夏婕鷂从未见过李璨如此端严的模样,不由自主地跪直了身子,叫李璨的气势压得说不出话来。
她心中骇然,她认识李璨这么多年,第一次知道,李璨竟有这样的一面。这气度,莫说是太子妃了,当皇后都绰绰有余。
在这一瞬间,她对李璨之前所有的认知都坍塌了,她明白过来,李璨在她所不知道的地方,早已换了脾气秉性,不是她所能拿捏的了。
她甚至有点后悔今日来寻李璨说这件事,或许李璨因此便会生了警惕心,以后她想进东宫就更难了。
“不说陛下了。”李璨眸色淡淡望著她:“你也是深宅之中长大的,共侍一夫会如何,你应当比我明白。”
“不会的……”夏婕鷂摇著头分辨:“璨妹妹,我们亲如姐妹,我……”
“別说是亲如姐妹了,就算是亲姐妹,陛下的后宫中也有反目成仇的。”李璨忽然拔高了声音。
夏婕鷂低下头,囁嚅著说不出话来。
“阿鷂姐姐。”李璨伸手扶她,恢復了一贯的软糯:“你快起来吧,事关重大,我也是记著我们从小的情意,才会如此疾言厉色,阿鷂姐姐可別往心里去。”
她小脸含笑,凤眸弯弯,別提多娇软可亲了,方才的气势一扫而空,又是一副极乖巧的模样了。
“璨妹妹……”夏婕鷂顺著她的手站起身来,心有余悸,悄悄打量她的神色。
看来,李璨比她所想像的要难对付多了。
“行了,阿鷂姐姐隨我到亭子里去吃盏茶吧?”李璨笑著邀她。
“好。”夏婕鷂答应了。
沿途,她假意看园子里的风景,心里却极快的盘算著要如何拉回李璨对她的信任。
走到近前,她才开口:“还未入冬,这亭子就围上了?”
五角凉亭周围,悬著缎锦的布幔,只余下朝阳的一面挑起,留著进出。
“嗯。”李璨点点头,含笑道:“阿鷂姐姐知道,我身子弱,受不得凉,每年家里的亭子都是早早围起来的。”

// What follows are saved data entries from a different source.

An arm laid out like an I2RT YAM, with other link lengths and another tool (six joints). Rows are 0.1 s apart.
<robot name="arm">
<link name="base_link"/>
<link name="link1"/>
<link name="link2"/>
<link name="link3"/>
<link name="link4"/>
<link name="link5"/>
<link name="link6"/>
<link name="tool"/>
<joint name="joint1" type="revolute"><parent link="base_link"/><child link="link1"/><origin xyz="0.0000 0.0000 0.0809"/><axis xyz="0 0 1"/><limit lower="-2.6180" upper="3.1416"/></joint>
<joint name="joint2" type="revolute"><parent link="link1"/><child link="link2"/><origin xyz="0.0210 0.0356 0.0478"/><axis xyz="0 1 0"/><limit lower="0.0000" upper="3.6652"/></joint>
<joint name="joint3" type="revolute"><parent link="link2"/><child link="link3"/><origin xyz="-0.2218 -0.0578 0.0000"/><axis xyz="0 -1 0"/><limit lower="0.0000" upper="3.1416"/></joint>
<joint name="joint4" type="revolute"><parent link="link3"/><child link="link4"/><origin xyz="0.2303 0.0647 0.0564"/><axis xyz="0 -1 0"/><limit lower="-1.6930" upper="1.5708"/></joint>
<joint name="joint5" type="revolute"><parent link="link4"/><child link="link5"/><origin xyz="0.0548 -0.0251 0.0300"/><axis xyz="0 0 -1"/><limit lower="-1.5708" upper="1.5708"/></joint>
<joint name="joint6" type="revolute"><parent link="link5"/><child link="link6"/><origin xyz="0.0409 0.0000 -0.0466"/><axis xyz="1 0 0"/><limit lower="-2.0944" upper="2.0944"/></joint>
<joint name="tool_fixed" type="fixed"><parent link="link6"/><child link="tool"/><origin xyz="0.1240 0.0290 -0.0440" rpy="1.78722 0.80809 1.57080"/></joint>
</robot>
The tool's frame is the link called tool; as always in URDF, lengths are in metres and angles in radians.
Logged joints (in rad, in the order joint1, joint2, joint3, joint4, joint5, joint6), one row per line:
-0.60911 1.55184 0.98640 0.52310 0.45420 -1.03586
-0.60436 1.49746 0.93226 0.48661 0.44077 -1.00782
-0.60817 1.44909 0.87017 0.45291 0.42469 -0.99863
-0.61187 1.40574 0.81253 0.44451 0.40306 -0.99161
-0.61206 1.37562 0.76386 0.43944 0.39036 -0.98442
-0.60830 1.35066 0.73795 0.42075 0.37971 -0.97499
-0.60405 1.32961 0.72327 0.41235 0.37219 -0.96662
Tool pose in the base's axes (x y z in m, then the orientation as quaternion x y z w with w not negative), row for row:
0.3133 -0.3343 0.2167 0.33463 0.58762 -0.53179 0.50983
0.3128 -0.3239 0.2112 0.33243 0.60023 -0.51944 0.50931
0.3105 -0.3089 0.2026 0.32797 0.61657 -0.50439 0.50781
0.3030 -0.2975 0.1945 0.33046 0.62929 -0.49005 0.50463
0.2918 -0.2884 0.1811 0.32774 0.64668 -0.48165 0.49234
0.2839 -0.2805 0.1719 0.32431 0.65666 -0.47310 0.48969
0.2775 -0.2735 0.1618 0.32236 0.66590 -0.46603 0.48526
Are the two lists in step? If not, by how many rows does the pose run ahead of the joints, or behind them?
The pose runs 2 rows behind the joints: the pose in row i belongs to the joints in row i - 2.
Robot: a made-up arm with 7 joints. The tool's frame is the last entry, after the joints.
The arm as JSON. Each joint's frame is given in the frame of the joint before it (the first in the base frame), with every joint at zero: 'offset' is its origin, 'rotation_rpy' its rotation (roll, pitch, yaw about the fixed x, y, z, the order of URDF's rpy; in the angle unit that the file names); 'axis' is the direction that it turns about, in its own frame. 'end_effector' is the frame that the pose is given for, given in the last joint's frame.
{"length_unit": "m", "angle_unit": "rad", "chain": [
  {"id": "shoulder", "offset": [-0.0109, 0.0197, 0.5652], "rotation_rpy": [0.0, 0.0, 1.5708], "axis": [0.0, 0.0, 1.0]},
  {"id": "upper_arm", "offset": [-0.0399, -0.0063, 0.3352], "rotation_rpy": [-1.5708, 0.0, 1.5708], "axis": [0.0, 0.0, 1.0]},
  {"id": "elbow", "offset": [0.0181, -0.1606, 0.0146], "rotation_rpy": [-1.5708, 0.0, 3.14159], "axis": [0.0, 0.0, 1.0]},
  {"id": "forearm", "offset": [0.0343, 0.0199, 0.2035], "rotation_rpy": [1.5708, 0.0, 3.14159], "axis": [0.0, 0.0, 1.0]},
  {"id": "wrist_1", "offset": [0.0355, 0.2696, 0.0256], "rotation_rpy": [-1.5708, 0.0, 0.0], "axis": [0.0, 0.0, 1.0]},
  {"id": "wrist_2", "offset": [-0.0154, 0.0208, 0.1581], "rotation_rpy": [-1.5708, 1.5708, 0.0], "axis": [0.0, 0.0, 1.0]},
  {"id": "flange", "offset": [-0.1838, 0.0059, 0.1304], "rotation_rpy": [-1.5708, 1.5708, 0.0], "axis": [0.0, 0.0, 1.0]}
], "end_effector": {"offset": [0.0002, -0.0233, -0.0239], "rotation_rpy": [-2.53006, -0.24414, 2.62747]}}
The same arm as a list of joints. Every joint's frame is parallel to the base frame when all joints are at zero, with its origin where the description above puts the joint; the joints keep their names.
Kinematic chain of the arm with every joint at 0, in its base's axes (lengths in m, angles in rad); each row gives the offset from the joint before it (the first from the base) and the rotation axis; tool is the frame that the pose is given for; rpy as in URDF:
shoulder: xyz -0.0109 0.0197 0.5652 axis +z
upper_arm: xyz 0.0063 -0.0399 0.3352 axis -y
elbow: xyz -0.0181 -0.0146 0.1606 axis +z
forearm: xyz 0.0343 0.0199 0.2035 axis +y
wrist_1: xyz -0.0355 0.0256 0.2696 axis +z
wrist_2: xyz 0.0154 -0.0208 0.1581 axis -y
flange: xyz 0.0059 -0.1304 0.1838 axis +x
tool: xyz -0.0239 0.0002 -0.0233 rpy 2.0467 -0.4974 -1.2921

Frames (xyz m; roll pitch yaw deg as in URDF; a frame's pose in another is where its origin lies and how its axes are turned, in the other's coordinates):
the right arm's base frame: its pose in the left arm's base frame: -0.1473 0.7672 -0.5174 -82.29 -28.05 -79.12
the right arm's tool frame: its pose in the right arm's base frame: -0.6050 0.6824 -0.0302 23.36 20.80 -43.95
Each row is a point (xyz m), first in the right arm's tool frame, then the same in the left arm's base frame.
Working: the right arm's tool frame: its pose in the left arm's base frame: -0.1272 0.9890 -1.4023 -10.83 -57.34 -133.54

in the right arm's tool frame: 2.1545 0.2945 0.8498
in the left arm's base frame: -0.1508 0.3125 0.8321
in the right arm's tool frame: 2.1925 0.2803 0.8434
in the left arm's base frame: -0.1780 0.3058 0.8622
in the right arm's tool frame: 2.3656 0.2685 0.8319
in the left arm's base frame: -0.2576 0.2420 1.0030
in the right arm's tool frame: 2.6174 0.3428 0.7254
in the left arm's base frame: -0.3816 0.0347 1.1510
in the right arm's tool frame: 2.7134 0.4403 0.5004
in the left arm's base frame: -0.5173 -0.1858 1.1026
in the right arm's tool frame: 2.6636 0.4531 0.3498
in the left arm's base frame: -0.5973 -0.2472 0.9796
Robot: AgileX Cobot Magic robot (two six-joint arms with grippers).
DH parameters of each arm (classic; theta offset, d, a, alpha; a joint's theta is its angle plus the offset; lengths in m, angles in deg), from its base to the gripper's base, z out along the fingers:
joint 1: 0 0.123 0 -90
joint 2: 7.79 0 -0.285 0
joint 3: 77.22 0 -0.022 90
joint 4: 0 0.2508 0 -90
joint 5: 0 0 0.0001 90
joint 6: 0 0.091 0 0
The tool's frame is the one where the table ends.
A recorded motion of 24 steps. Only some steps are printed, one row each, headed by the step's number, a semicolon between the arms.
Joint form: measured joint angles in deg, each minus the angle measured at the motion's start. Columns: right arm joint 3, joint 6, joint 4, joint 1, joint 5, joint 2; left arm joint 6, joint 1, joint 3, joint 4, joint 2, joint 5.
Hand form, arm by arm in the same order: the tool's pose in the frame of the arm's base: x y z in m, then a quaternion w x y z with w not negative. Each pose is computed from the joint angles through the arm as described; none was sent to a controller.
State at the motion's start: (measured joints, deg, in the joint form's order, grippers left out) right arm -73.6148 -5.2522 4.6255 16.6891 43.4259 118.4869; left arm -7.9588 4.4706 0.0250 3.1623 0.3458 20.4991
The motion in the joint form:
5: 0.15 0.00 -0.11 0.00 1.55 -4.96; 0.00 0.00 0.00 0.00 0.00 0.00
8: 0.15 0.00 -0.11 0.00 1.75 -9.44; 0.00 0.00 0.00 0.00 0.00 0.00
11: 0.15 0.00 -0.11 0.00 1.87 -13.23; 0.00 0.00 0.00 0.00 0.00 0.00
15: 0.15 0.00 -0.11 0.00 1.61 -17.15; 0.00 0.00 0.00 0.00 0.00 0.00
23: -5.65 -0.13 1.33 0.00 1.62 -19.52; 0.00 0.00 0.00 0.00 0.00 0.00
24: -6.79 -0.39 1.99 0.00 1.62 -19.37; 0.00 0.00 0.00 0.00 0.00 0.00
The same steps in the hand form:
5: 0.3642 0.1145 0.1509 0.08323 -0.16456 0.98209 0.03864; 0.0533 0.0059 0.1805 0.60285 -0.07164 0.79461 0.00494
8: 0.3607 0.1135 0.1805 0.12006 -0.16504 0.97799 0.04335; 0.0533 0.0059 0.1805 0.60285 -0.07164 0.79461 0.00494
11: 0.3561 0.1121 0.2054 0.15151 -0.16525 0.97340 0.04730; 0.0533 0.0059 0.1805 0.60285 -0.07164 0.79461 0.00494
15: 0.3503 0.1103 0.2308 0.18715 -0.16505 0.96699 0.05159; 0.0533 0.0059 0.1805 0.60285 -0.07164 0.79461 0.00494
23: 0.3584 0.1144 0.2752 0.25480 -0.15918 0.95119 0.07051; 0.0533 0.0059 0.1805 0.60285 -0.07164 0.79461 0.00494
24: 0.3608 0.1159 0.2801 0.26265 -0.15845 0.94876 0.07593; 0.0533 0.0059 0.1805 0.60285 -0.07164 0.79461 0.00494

“是啊。”糖果忍不住道:“今年的凉亭,还是大少夫人亲自带人来围的呢。”
她就看不惯夏婕鷂,欺负了她家姑娘,还有脸求上门来,也就是姑娘沉得住气,她可忍不了。
夏婕鷂脸色微微变了变。
李璨看了糖果一眼。
糖果忙低下头去。
“去取点茶的用具来,我点些茶来和阿鷂姐姐分著吃。”李璨吩咐了一句。
糖果应了一声,转身去了。
李璨点茶时,夏婕鷂坐在一旁望著,两人都没有开口说话,夏婕鷂总算得了空,理清自己的思路了。
半晌,李璨將点好的茶递给她:“阿鷂姐姐,给。”
“很久不吃璨妹妹点的茶了。”夏婕鷂接过来,面上有了一贯稳重大方的笑意。
“这有何难?”李璨微微一笑:“阿鷂姐姐哪日想吃了,来找我就是了。”
看神色,夏婕鷂应当已经思量好对策了。
果然,夏婕鷂吃了一口茶,便开口了:“璨妹妹,我想好了。”
“阿鷂姐姐愿意进宫了?”李璨眉眼含笑望著她。
“不。”夏婕鷂摇摇头:“这辈子除了仲勇哥哥,我不会再嫁给任何人的。”
李璨望著她不曾言语。
夏婕鷂满目坚定地道:“我要到扶风庵去带髮修行。”
“什么?”李璨诧异地望著她,心中却不觉得意外。
夏婕鷂本就已经叫宸妃逼得摇摇欲坠,今日来,不过是一试,但是又在她跟前露了想进东宫的心思。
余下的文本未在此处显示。